Many people use LangChain or directly call APIs to get a Demo working, then think it’s ready for production. The distance between production and Demo is far greater than imagined.

This article documents core problems and solutions encountered when pushing several LLM applications to production. No model selection or prompt basics involved, just engineering-level pitfalls.

Context Management: Most Easily Overlooked Problem

LLM’s context window is limited, and more tokens mean slower inference and higher costs. Most Demos don’t handle this, but production must.

Several common strategies:

Sliding Window

Keep the most recent N conversation rounds, discard early history. Simplest to implement, but causes model “memory loss”, suitable for scenarios with weak context dependency.

def trim_messages(messages: list, max_tokens: int = 4000) -> list:
    # Always keep system message
    system = [m for m in messages if m["role"] == "system"]
    rest = [m for m in messages if m["role"] != "system"]

    # Keep from newest going backwards
    kept = []
    total = count_tokens(system)
    for msg in reversed(rest):
        t = count_tokens([msg])
        if total + t > max_tokens:
            break
        kept.insert(0, msg)
        total += t

    return system + kept

Summary Compression

When conversation history exceeds threshold, use the model itself to compress early history into a summary, then continue conversation. Preserves key information but introduces additional API call costs.
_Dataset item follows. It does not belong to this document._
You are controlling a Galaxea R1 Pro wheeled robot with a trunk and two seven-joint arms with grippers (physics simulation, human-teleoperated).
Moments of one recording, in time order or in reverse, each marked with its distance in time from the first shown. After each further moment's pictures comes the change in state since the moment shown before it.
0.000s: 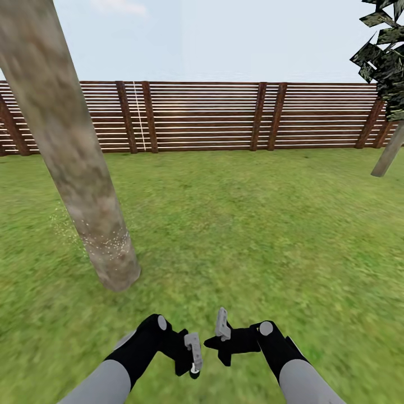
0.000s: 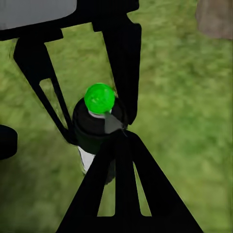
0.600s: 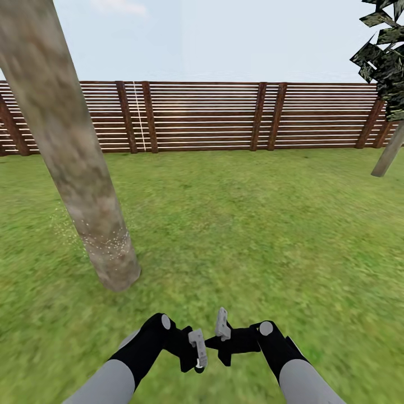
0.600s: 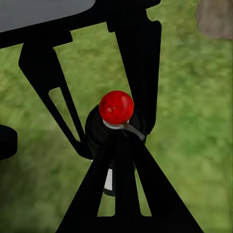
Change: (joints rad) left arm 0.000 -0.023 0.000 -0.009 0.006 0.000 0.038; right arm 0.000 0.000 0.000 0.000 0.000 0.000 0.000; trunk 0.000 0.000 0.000
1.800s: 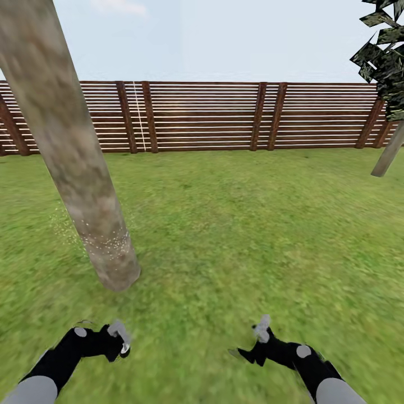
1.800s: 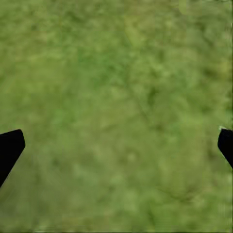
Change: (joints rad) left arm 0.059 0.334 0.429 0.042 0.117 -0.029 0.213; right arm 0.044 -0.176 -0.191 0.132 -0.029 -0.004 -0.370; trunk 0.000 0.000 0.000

RAG Instead of Long Context

Vectorize knowledge base content, dynamically inject based on relevance during queries, instead of stuffing entire documents into context. This is currently the most mainstream approach.
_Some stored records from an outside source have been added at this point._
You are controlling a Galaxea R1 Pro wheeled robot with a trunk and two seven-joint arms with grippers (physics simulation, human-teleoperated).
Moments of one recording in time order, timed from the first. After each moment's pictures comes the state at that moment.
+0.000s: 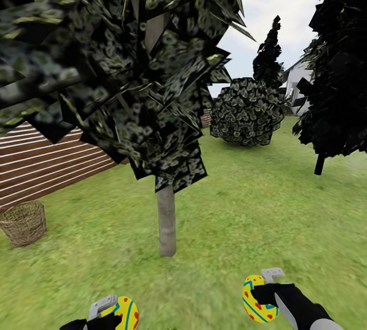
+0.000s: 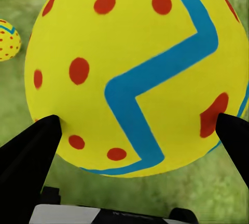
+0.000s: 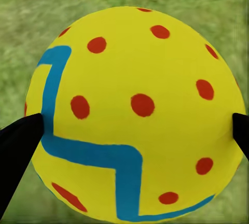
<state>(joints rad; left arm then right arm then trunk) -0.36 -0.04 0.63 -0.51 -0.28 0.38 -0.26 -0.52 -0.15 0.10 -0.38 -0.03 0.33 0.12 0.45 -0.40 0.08</state>
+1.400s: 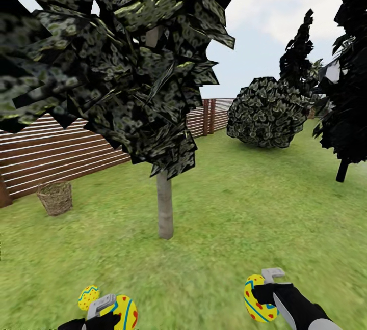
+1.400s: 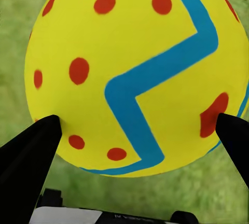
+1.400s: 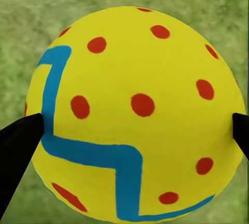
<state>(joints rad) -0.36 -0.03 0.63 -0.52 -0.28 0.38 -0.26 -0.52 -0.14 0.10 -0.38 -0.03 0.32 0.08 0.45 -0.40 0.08</state>
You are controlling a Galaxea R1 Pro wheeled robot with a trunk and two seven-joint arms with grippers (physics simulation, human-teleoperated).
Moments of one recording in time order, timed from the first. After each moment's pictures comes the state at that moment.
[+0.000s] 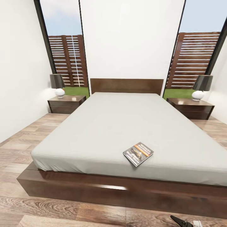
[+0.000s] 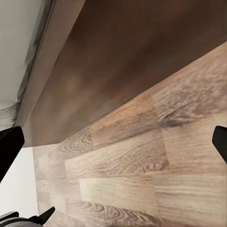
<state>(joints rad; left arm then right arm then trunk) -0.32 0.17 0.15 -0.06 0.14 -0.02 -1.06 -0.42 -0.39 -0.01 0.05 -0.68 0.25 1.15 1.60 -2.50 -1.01</state>
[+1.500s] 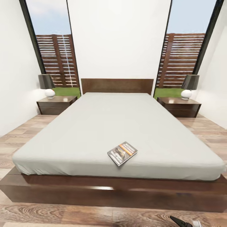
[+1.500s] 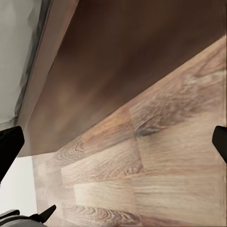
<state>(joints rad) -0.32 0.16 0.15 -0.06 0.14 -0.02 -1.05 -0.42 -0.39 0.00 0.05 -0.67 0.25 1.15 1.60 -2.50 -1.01</state>
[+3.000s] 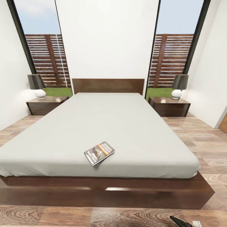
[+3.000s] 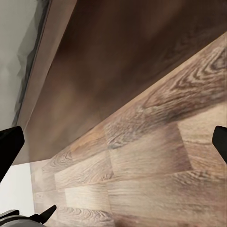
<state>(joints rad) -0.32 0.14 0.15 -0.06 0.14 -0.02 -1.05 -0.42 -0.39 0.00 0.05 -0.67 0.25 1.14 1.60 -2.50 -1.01</state>
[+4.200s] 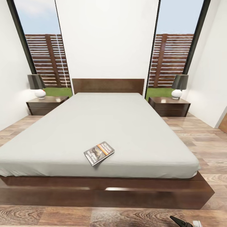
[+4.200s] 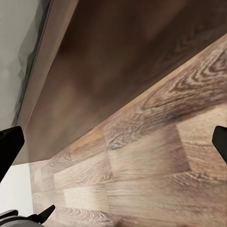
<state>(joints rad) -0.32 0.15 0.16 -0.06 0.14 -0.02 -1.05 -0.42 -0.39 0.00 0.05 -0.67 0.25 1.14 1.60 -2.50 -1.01</state>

Error Handling: Don’t Trust API to Always Be Available

LLM API will timeout, hit rate limits, return empty results. Production code must handle these.

Must-handle error types:

ErrorCauseHandling
RateLimitErrorRequest frequency too highExponential backoff retry
TimeoutGeneration time too longSet timeout, return degraded response
InvalidRequestErrorContext too longTruncate and retry
Empty/Truncated responseModel output incompleteDetect and regenerate
import time
from openai import RateLimitError, APITimeoutError

def call_llm_with_retry(messages, max_retries=3):
    for attempt in range(max_retries):
        try:
            response = client.chat.completions.create(
                model="gpt-4o",
                messages=messages,
                timeout=30,
            )
            return response.choices[0].message.content
        except RateLimitError:
            wait = 2 ** attempt  # 1s, 2s, 4s
            time.sleep(wait)
        except APITimeoutError:
            if attempt == max_retries - 1:
                return "Service temporarily unavailable, please try again later."
    return None

Cost Control: Token Usage Must Be Visible

Without knowing how many tokens each request costs, you can’t optimize costs. Must log token usage before going live.
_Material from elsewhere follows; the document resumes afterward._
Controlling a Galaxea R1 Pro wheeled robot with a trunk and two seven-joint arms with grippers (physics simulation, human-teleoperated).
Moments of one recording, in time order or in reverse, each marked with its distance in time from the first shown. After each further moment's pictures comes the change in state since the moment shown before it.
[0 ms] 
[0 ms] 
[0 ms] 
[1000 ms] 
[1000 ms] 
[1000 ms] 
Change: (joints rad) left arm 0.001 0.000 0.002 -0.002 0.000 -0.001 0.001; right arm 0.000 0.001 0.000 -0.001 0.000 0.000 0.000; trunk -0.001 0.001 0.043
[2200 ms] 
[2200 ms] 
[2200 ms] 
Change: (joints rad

Simplest approach: Log usage for each call

def log_usage(response, endpoint: str):
    usage = response.usage
    logger.info(
        "llm_usage",
        extra={
            "endpoint": endpoint,
            "prompt_tokens": usage.prompt_tokens,
            "completion_tokens": usage.completion_tokens,
            "total_tokens": usage.total_tokens,
            "model": response.model,
        }
    )

With logs, you can analyze by endpoint, user, time period, find high-cost paths to optimize.

Common optimization points:

  • Keep system prompt as short as possible, remove redundant descriptions
  • Use smaller models for simple questions (like gpt-4o-mini), only use larger models for complex ones
  • Semantic caching for high-repeat requests (reuse previous answers for similar questions)

Observability: Must Be Able to Locate Issues When Problems Occur

LLM app bugs are usually not code errors, but “model responses don’t match expectations”. These are hard to reproduce, must log complete input/output.

Minimum observability requirements:

  1. Log complete request: messages list, model parameters, temperature
  2. Log complete response: raw output, finish_reason, token usage
  3. Associate trace_id: One user request may trigger multiple LLM calls, must be able to chain them
import uuid

def traced_llm_call(messages, **kwargs):
    trace_id = str(uuid.uuid4())

    logger.info("llm_request", extra={
        "trace_id": trace_id,
        "messages": messages,
        **kwargs
    })

    response = client.chat.completions.create(messages=messages, **kwargs)

    logger.info("llm_response", extra={
        "trace_id": trace_id,
        "content": response.choices[0].message.content,
        "finish_reason": response.choices[0].finish_reason,
        "usage": response.usage.model_dump(),
    })

    return response

Summary

Core differences from Demo to production:

  • Context management: Can’t pile up unlimited tokens, need truncation or compression strategy
  • Error handling: API instability is normal, retry and degradation are a must
  • Cost visibility: Can’t optimize without logging usage
  • Observability: Must be able to trace when problems occur, log completely

These aren’t showing off skills, they’re the most basic engineering requirements. LLMs themselves are powerful, but without proper handling at the application layer, it’s easy to fail in production.